• _Task instructions_
From the records below, please repeat exactly the line that has "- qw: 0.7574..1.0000", the line that has "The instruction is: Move", and every line between them, and nothing else.

• _Information given_
-- Opening Marker --
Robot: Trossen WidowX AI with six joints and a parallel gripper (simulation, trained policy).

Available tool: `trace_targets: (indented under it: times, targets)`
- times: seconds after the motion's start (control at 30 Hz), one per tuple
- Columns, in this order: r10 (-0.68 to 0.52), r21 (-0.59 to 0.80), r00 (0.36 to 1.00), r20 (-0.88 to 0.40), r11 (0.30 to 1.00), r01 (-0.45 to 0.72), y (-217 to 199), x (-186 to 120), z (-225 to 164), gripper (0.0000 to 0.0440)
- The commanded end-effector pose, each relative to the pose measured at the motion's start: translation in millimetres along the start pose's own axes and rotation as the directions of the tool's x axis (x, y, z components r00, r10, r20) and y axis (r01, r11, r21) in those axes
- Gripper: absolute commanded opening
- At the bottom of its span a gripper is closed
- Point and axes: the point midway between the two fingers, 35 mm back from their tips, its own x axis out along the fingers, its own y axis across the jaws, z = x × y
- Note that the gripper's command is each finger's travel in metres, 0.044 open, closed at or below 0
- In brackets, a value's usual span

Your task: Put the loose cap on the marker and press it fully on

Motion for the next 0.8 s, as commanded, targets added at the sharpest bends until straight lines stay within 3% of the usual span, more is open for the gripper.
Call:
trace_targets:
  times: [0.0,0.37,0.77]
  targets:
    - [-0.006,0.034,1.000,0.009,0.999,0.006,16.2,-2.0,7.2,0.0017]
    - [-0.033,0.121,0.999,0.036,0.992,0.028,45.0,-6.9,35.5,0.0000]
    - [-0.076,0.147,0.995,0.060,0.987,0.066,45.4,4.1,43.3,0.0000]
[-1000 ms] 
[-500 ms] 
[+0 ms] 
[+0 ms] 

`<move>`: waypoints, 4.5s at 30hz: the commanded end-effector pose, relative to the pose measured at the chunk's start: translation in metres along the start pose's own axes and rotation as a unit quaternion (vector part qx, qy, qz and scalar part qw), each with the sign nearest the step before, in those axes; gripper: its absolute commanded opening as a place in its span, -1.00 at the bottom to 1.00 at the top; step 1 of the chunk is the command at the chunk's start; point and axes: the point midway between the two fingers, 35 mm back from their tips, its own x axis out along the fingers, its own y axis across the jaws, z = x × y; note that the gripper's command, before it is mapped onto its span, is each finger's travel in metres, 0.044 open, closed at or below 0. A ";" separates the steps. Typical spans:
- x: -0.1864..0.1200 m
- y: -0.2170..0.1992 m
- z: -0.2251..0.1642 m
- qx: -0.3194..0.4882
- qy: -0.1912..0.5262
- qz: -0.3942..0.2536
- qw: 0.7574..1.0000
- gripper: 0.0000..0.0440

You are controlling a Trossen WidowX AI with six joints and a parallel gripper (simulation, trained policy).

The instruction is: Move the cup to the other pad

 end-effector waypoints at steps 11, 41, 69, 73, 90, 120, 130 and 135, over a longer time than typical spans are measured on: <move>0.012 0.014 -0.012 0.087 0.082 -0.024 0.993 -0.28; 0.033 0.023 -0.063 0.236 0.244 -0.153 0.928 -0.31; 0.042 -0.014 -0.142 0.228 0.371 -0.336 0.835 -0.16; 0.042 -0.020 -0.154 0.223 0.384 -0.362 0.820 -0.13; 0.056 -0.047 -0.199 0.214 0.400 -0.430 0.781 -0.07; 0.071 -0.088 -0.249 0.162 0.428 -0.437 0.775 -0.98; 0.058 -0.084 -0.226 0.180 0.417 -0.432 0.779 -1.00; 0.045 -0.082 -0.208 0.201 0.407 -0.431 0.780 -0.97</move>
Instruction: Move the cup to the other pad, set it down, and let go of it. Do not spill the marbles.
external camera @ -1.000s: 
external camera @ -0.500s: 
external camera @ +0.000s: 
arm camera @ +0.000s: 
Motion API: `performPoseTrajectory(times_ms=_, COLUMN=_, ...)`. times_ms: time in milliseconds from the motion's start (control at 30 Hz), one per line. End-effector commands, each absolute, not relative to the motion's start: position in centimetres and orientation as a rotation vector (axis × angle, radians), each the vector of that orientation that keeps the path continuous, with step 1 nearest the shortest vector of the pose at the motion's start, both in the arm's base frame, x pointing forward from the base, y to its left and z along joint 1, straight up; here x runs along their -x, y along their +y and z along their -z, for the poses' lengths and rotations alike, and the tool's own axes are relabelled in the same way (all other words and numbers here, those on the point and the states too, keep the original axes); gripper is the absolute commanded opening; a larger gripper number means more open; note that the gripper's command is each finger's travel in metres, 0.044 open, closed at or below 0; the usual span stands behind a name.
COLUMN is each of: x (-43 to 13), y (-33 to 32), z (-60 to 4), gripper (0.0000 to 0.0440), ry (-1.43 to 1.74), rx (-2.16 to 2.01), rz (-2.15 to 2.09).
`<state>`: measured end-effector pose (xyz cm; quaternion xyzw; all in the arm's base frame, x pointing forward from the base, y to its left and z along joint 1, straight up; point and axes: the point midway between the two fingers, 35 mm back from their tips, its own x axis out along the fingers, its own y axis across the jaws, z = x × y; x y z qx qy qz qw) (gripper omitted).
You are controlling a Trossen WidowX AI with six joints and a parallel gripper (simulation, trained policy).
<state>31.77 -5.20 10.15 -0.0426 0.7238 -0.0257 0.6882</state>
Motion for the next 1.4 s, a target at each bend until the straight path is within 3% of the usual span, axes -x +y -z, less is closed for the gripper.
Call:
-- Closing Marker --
• _Written solution_
- qw: 0.7574..1.0000
- gripper: 0.0000..0.0440

You are controlling a Trossen WidowX AI with six joints and a parallel gripper (simulation, trained policy).

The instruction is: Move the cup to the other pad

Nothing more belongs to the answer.